**ASSIGNMENT**:
Check every line of the entries that follow, and copy the ones containing "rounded".

↓

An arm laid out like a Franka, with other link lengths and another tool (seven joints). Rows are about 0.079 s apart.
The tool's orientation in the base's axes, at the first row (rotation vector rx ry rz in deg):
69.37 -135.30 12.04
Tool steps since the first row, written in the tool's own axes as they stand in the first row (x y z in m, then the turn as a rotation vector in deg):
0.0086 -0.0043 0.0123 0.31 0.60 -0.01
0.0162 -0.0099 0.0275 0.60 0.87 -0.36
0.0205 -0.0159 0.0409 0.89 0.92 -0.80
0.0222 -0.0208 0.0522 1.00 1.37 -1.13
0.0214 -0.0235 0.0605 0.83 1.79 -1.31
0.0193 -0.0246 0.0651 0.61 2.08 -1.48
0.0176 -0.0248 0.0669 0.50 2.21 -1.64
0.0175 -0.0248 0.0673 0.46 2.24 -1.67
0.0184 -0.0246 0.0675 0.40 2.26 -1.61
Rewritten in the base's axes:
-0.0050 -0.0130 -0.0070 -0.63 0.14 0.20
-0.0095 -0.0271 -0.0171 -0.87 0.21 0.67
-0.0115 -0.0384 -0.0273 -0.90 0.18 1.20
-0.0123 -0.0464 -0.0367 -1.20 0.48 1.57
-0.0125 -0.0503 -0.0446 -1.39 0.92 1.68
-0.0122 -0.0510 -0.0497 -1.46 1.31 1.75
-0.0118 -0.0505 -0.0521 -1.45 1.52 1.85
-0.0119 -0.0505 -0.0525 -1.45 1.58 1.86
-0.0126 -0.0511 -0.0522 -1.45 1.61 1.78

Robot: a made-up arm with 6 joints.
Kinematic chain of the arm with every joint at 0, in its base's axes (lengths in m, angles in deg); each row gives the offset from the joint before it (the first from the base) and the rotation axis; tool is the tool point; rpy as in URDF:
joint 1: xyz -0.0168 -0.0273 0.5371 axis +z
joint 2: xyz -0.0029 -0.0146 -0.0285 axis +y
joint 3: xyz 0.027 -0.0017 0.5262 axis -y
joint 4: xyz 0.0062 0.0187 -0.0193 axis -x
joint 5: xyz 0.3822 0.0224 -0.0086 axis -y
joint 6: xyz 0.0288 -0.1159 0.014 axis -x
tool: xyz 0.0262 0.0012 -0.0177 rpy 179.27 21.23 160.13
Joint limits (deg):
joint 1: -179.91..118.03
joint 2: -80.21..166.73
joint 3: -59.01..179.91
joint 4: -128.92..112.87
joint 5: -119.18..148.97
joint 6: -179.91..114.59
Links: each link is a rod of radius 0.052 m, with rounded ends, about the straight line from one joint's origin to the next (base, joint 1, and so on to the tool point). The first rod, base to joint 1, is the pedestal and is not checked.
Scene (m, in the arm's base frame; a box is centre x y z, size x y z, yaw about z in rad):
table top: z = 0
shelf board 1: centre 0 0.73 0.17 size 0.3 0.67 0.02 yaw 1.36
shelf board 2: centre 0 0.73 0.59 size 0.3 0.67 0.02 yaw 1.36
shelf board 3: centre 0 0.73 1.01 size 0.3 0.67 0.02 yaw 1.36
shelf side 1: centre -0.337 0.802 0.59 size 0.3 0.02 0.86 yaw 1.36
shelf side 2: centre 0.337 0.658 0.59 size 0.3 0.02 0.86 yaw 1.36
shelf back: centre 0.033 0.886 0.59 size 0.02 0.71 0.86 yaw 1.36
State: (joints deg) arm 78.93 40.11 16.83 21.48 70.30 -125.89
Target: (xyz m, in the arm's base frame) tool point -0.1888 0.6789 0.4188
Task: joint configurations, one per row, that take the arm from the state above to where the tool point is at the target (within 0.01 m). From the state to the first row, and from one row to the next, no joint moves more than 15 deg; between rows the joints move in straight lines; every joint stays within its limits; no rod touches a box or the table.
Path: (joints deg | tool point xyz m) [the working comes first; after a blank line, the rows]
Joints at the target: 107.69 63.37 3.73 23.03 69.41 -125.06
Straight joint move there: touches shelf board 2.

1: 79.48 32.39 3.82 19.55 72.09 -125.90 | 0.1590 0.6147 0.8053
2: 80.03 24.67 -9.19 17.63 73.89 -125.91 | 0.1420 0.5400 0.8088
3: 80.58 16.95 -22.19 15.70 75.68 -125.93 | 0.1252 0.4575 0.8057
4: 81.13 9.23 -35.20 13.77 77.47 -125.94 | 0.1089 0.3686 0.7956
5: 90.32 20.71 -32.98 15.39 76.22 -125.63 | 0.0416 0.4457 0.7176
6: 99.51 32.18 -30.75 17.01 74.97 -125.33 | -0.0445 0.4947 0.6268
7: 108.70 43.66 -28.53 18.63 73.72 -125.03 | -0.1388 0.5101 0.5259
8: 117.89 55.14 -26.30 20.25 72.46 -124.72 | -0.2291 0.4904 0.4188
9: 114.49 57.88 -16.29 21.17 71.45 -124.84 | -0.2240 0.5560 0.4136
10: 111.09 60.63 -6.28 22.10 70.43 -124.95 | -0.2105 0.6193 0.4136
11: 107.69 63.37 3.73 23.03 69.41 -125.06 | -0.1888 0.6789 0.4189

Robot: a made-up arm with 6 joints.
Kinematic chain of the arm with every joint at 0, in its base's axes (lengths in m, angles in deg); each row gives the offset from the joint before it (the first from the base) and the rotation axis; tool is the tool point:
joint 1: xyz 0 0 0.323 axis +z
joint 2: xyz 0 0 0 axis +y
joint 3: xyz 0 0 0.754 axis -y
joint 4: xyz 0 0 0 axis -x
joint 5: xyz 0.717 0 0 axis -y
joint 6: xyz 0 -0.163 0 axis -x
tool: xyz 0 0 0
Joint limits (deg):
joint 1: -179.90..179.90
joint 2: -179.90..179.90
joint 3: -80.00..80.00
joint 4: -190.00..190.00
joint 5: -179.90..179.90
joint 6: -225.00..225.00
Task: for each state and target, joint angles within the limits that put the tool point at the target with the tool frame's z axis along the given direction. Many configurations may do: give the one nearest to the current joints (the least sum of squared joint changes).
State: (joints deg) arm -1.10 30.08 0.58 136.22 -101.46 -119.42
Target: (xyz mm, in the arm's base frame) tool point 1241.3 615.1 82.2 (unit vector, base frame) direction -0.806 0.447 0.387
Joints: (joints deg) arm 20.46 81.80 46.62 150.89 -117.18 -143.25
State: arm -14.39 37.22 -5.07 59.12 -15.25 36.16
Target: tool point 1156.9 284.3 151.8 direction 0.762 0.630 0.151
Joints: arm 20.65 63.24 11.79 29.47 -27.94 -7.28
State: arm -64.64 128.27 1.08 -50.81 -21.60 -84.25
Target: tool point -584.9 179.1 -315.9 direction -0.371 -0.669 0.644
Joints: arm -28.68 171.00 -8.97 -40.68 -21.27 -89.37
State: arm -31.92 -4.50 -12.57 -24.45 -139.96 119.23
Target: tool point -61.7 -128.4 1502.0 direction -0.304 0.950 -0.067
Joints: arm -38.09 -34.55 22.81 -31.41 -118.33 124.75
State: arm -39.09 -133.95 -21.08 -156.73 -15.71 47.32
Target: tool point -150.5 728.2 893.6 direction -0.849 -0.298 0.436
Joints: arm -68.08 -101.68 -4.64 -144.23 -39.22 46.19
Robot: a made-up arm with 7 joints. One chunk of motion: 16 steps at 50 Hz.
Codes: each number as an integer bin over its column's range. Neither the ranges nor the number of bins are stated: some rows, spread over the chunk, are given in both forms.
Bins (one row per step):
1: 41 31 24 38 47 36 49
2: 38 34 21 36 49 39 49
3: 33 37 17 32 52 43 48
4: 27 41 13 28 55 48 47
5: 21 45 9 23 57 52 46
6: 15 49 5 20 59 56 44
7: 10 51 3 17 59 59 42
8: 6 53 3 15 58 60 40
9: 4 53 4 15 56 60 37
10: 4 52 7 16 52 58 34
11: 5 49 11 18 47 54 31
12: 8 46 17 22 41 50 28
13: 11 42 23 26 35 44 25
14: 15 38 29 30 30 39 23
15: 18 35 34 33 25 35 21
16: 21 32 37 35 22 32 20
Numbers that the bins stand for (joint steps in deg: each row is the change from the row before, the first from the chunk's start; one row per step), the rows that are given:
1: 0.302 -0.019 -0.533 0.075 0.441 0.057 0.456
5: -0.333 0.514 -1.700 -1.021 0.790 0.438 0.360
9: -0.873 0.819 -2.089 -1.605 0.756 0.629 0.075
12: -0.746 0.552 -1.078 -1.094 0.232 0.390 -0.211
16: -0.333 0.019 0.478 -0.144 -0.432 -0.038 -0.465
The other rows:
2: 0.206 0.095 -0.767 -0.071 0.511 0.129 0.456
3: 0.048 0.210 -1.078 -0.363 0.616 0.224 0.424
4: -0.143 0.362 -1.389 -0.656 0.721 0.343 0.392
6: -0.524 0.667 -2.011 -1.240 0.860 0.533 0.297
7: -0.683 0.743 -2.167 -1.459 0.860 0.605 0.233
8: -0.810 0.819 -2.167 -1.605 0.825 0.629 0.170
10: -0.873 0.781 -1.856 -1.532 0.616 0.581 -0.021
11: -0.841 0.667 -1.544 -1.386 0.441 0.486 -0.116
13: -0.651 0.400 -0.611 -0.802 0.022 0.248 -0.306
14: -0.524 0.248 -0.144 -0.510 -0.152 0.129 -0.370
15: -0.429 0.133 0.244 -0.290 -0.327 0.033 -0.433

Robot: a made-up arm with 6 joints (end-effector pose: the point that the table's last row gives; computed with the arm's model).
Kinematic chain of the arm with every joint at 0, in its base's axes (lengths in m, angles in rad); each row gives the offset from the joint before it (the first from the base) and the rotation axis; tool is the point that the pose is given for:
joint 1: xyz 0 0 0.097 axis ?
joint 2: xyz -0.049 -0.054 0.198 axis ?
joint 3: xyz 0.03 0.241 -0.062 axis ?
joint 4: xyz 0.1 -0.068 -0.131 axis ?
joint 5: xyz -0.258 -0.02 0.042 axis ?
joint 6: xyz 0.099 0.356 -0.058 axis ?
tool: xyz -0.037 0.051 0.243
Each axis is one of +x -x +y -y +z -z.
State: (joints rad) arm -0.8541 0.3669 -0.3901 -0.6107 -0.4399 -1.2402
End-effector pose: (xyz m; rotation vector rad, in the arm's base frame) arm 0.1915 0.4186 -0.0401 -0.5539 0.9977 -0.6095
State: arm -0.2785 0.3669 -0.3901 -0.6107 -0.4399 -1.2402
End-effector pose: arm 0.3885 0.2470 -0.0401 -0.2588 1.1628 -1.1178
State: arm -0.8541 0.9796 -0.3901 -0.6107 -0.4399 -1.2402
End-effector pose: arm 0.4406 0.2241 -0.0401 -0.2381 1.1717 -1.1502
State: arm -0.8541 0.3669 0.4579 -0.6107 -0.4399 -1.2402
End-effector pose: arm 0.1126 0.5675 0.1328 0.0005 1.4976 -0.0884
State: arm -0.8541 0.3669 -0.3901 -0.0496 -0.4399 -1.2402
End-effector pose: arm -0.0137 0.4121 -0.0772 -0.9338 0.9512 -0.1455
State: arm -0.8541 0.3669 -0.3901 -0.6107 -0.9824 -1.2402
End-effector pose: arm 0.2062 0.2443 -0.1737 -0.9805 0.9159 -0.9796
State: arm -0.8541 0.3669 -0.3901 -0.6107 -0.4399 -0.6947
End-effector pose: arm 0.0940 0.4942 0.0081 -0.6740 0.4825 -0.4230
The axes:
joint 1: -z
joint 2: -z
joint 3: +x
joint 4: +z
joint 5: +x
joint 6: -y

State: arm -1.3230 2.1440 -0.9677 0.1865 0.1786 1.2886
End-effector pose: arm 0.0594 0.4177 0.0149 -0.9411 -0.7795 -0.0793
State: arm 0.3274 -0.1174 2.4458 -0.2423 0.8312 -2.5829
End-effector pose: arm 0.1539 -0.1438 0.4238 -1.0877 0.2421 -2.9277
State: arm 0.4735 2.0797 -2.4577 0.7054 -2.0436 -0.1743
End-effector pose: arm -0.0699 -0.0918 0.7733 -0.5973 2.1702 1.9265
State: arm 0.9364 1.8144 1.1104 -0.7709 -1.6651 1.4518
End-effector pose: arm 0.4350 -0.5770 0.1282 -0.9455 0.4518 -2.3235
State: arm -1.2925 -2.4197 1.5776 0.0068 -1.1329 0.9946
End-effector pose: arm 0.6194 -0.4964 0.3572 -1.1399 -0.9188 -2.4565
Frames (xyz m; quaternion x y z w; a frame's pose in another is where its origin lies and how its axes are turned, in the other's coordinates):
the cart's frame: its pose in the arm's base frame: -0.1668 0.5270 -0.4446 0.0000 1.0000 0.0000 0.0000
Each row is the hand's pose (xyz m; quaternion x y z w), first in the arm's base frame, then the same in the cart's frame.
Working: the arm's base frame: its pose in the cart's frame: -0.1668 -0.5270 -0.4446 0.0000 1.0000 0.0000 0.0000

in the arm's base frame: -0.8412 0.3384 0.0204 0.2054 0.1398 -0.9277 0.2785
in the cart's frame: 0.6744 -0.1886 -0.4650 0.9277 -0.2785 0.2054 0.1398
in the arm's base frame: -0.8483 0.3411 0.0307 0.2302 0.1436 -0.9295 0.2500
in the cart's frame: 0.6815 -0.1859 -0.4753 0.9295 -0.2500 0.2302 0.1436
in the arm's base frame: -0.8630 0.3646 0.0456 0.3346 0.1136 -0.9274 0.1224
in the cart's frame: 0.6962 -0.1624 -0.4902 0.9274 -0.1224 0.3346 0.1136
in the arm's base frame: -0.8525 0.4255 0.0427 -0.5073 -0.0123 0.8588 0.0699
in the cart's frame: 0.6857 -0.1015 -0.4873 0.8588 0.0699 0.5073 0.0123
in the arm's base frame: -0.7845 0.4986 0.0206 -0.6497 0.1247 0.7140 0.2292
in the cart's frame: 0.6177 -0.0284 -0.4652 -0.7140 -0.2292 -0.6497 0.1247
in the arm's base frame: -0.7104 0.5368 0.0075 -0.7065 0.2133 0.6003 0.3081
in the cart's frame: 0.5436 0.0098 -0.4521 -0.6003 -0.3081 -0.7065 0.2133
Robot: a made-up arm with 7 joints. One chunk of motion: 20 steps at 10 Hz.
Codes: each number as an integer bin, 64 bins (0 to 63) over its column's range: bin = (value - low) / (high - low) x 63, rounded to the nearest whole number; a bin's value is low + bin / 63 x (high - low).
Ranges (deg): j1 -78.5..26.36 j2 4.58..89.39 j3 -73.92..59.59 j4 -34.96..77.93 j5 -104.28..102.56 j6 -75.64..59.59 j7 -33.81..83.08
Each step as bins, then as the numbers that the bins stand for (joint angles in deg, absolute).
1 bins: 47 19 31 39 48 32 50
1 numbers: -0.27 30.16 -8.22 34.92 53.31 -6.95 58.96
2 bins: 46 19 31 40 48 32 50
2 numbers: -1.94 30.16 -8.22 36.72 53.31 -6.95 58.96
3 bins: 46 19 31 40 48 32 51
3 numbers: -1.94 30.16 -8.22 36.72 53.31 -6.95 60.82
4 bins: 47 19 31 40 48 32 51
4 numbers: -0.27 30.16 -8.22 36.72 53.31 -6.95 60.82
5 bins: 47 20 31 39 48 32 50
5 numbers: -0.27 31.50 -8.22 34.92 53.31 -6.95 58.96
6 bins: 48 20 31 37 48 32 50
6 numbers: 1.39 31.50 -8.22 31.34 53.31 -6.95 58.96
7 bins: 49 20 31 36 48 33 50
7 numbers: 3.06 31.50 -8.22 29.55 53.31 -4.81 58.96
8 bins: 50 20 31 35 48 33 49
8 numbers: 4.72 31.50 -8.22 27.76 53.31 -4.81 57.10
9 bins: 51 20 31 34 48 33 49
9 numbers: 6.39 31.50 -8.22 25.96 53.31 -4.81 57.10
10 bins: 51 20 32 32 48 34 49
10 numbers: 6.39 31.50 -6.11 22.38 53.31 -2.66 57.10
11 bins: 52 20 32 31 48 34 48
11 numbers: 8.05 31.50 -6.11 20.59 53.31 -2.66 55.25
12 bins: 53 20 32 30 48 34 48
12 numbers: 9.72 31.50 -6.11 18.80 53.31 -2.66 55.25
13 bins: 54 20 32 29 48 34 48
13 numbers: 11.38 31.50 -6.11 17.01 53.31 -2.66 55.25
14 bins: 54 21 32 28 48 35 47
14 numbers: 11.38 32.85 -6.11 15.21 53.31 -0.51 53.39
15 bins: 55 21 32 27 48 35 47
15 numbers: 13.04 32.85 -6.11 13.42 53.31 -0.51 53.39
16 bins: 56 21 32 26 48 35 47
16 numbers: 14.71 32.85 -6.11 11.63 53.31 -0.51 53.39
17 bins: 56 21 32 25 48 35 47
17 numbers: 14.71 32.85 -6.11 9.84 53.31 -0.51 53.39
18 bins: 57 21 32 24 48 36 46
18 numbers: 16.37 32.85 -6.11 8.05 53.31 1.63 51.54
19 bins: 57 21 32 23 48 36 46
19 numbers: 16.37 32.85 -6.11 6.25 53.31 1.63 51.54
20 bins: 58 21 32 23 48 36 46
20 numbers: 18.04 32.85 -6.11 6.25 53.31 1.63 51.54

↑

**THE COMPLETED TASK**:
Links: each link is a rod of radius 0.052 m, with rounded ends, about the straight line from one joint's origin to the next (base, joint 1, and so on to the tool point). The first rod, base to joint 1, is the pedestal and is not checked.
Codes: each number as an integer bin, 64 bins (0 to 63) over its column's range: bin = (value - low) / (high - low) x 63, rounded to the nearest whole number; a bin's value is low + bin / 63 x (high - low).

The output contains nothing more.